*REQUIREMENT:* Output all of the entries exactly as written.

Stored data

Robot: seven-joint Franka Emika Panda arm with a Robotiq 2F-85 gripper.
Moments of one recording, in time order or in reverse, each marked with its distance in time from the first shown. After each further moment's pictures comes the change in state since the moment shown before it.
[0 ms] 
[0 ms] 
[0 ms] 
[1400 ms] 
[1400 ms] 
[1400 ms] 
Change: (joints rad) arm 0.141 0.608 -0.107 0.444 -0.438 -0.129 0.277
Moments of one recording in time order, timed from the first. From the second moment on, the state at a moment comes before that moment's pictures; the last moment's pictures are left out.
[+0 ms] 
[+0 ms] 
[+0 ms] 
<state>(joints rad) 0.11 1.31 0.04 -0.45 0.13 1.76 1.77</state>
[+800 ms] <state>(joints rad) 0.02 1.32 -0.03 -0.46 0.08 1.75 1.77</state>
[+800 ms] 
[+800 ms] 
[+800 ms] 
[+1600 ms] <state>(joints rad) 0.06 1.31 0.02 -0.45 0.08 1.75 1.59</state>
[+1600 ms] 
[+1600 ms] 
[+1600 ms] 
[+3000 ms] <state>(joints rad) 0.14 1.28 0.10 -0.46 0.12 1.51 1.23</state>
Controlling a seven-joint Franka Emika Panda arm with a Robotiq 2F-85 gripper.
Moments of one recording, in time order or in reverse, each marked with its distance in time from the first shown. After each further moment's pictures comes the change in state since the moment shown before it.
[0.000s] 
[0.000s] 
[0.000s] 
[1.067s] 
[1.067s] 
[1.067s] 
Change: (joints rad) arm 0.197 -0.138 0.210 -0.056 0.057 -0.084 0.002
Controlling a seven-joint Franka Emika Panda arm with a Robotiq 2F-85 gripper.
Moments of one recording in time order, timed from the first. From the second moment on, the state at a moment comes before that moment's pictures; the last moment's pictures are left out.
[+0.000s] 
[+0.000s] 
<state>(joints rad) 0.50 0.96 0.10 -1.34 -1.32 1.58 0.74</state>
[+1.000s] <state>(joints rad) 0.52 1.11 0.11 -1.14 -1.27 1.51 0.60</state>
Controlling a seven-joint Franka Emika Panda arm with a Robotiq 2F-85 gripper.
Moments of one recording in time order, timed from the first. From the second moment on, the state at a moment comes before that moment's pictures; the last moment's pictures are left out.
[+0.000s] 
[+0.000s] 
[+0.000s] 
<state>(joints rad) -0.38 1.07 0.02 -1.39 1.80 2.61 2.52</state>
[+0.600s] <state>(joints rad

*RESPONSE FOR THIS EXERCISE:*
Robot: seven-joint Franka Emika Panda arm with a Robotiq 2F-85 gripper.
Moments of one recording, in time order or in reverse, each marked with its distance in time from the first shown. After each further moment's pictures comes the change in state since the moment shown before it.
[0 ms] 
[0 ms] 
[0 ms] 
[1400 ms] 
[1400 ms] 
[1400 ms] 
Change: (joints rad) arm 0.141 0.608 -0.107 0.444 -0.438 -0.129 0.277
Moments of one recording in time order, timed from the first. From the second moment on, the state at a moment comes before that moment's pictures; the last moment's pictures are left out.
[+0 ms] 
[+0 ms] 
[+0 ms] 
<state>(joints rad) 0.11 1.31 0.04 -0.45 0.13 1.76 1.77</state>
[+800 ms] <state>(joints rad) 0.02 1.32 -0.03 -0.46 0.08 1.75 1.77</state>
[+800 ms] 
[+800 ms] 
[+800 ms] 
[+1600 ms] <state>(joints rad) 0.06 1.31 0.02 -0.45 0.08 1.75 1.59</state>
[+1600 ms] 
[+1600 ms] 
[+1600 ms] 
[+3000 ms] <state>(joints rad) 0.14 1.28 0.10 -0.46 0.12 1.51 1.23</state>
Controlling a seven-joint Franka Emika Panda arm with a Robotiq 2F-85 gripper.
Moments of one recording, in time order or in reverse, each marked with its distance in time from the first shown. After each further moment's pictures comes the change in state since the moment shown before it.
[0.000s] 
[0.000s] 
[0.000s] 
[1.067s] 
[1.067s] 
[1.067s] 
Change: (joints rad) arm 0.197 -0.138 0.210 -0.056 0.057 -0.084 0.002
Controlling a seven-joint Franka Emika Panda arm with a Robotiq 2F-85 gripper.
Moments of one recording in time order, timed from the first. From the second moment on, the state at a moment comes before that moment's pictures; the last moment's pictures are left out.
[+0.000s] 
[+0.000s] 
<state>(joints rad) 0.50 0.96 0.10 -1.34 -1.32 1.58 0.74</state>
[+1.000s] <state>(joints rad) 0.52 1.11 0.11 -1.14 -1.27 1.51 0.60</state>
Controlling a seven-joint Franka Emika Panda arm with a Robotiq 2F-85 gripper.
Moments of one recording in time order, timed from the first. From the second moment on, the state at a moment comes before that moment's pictures; the last moment's pictures are left out.
[+0.000s] 
[+0.000s] 
[+0.000s] 
<state>(joints rad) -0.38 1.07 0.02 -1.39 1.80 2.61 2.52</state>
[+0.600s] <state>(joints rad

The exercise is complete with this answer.